Kiss Her Once for Me (100)
We were going to celebrate together.
“I don’t know what to do about Jack. Nothing? There’s nothing I can do, right?
Meredith reaches up to give my face a not-so-gentle pat. “Let me know when you figure it out.”
I’m pretty sure there is nothing to figure out. I screwed things up with Jack beyond repair. One Christmas, I ghosted her. The next Christmas, I got fake-engaged to her brother, lied to her about it, and slept with her anyway.
It’s not the kind of thing you come back from.
I don’t even have any means of getting in touch with Jack. We never exchanged numbers, and she’s not on social media. And if I did reach out, what would I say?
I’m sorry?
She hadn’t wanted to hear that on Christmas Eve, and I can’t imagine her wanting to hear it now. No, any attempts to reach out at this point would be selfish, in service of my own needs, alleviating my own guilt.
So I don’t try to reach out. I get a job working at an art-supply store, part-time for now while I finish the new webcomic series I’m working on. I eat family-style dinner with the Brideshead housemates. I go to brunch with Ari and her amazing girlfriends on the weekends. I go to Winslow’s art shows. I figure out my state health insurance so I can find a therapist who isn’t awful—but only because Ari and Gardenia sit on my legs and blast deep tracks by the Pussycat Dolls until I finally complete the application. Apparently, this is an effective method of unfreezing me.
Then I make an intake appointment with a non-suck therapist. No Nicole Scherzinger required. Every single Brideshead housemate is in therapy, and they all refer to their therapists by their first names and talk about them in casual conversation. It’s weird, but in a good way.
When I get a reply from the editor, Meredith is the first person I tell. But then I tell Ari—I tell Winslow, Bobbie, Ruby, and Gardenia—and they take me out for cocktails the size of my face at the Bye and Bye to celebrate the start of something new.
A month passes, gray days become grayer, and every night as I fall asleep, I try not to think about the woman who could make a gray world feel vibrant.

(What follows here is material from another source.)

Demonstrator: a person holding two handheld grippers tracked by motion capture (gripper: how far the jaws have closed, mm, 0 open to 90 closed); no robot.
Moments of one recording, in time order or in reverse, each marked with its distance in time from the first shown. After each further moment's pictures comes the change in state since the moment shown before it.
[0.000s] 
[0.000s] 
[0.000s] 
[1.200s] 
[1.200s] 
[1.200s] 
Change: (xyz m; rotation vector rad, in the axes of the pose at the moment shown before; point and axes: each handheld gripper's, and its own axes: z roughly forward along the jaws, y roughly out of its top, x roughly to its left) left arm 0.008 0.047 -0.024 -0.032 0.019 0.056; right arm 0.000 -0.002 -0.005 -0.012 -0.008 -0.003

I think about her every night as I fall asleep.
* * *
“You have a visitor,” Ari announces one Friday night, sticking her head through the open door into my closet. I’ve got my iPad on my lap, and I’m working on a fanart commission for two characters in some queer book I haven’t read. I’ve started doing commissions again, too, as a side hustle until I get my first check for the new graphic novel. Even if it’s just fifty bucks for a single character and seventy-five for two, it feels good to create this kind of joy again.
“What kind of visitor?” I ask without looking up from my line sketch.

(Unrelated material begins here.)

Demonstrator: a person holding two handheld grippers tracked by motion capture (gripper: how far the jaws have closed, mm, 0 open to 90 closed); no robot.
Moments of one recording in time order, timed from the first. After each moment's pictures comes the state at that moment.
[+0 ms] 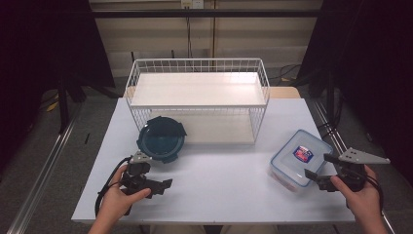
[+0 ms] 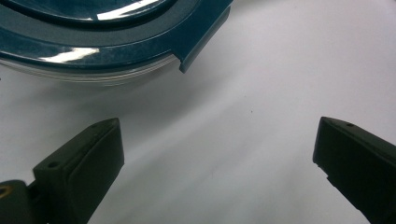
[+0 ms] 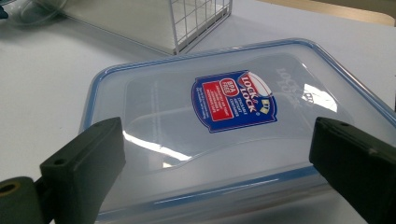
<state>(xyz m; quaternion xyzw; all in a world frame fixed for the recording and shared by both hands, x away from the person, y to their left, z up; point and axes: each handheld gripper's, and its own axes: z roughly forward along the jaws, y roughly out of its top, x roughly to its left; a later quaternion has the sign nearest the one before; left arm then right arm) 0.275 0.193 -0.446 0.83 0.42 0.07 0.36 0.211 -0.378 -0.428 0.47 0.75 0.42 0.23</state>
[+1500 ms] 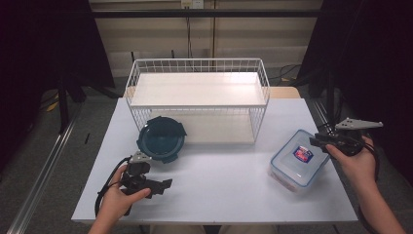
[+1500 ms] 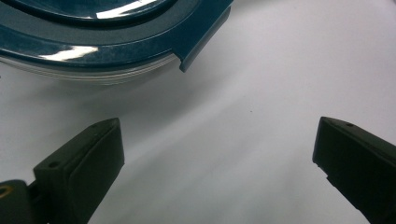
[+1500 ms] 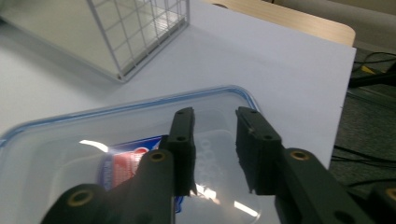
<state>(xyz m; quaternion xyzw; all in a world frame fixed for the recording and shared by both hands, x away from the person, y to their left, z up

“A knockoff copy of the person you wish it was.”
“Thanks for that,” a male voice grumbles, and I jerk up to see Andrew Kim-Prescott’s head floating over Ari’s in the doorway. “Uh, hey, Oliver.”

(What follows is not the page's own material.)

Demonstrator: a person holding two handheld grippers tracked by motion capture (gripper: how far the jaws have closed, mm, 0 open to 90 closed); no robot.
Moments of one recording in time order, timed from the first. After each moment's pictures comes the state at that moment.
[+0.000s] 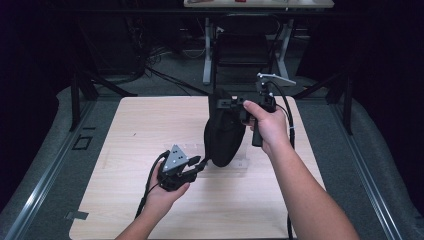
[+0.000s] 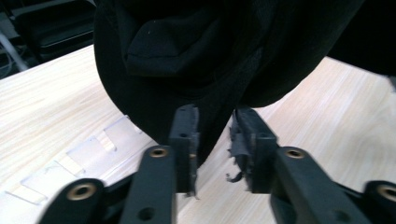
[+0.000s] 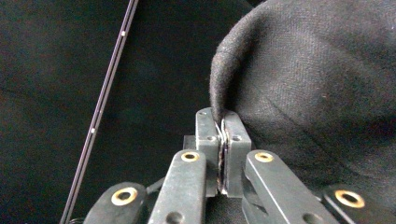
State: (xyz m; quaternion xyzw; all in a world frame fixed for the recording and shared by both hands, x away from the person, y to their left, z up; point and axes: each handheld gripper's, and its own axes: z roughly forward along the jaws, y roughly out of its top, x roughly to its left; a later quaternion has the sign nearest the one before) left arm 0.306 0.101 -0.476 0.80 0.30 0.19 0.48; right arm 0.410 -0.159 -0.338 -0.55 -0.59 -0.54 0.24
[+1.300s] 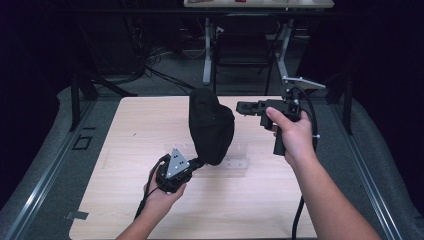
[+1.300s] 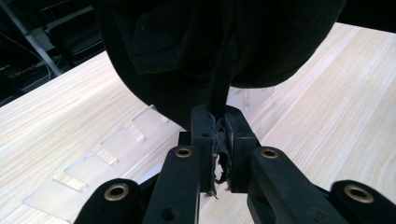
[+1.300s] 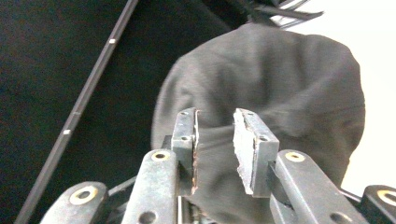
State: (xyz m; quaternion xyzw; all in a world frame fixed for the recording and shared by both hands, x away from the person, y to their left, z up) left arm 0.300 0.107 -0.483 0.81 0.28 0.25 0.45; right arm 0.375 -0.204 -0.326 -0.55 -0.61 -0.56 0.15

I push the iPad out of my lap. “Hi. Andrew.” I have nothing better to say, so I go with “Hi,” again.
“Can I get you anything?” Ari offers. “I think Winslow has some matcha powder.”
Andrew shakes his head, and Ari leaves us to talk. Andrew attempts to take a step into my room, but his loafers immediately hit the edge of my mattress. I point to the small cubby Ari helped me mount to the wall. “Shoes go there.”
He toes off his shoes, slides them into the cubby, and then gets down on his knees so he can awkwardly scooch his way onto my bed.
“Wow. This is cool.” Andrew gestures to the rainbow lights I’ve strung up around the ceiling, the curtains framing the one window, the prints of my own art on the walls of my tiny closet bedroom. “You’ve done a lot with, um… very little.”
“How did you know where I live?” I ask as I make room for his large frame. He shifts until he’s cross-legged across from me in an Armani suit.
“Greg,” Andrew answers. “You gave him this address for forwarding your final paycheck.”
“And he gave away my address? Dickweed.”
“I was also… perhaps… a bit of a dickweed.” Andrew pinches the bridge of his nose, and that gesture fills me with a potent cocktail of affection and heartache. “It’s been a month. I should’ve reached out. I dragged you into a ridiculous situation—got us both into a situation that was way over our heads—and when it blew up, I just… I ditched you. I felt so much shame and guilt about the way my family blamed you, and I was scared that if I got back in touch, you’d be furious with me, and I’m really sorry, Ellie.”
I didn’t know I needed an apology from Andrew until he waltzed into my closet offering me one. It’s not because I’ve been harboring any anger toward him. More than anything, I’m hurt. Andrew and I were virtual strangers when we agreed to become spouses, but over the course of our short time together, I thought we’d become something closer to friends, and I don’t have many of those. Then, when it all fell apart and Andrew ghosted me, it sent a pretty clear message: our relationship was always a business transaction, and without the money, I was no longer of use to him.
“I’m not furious,” I finally tell him, and I watch his shoulders unspool from up by his ears. “Just a little bit hurt. If I’m being honest—” Honest, even when it’s hard. “I missed you.”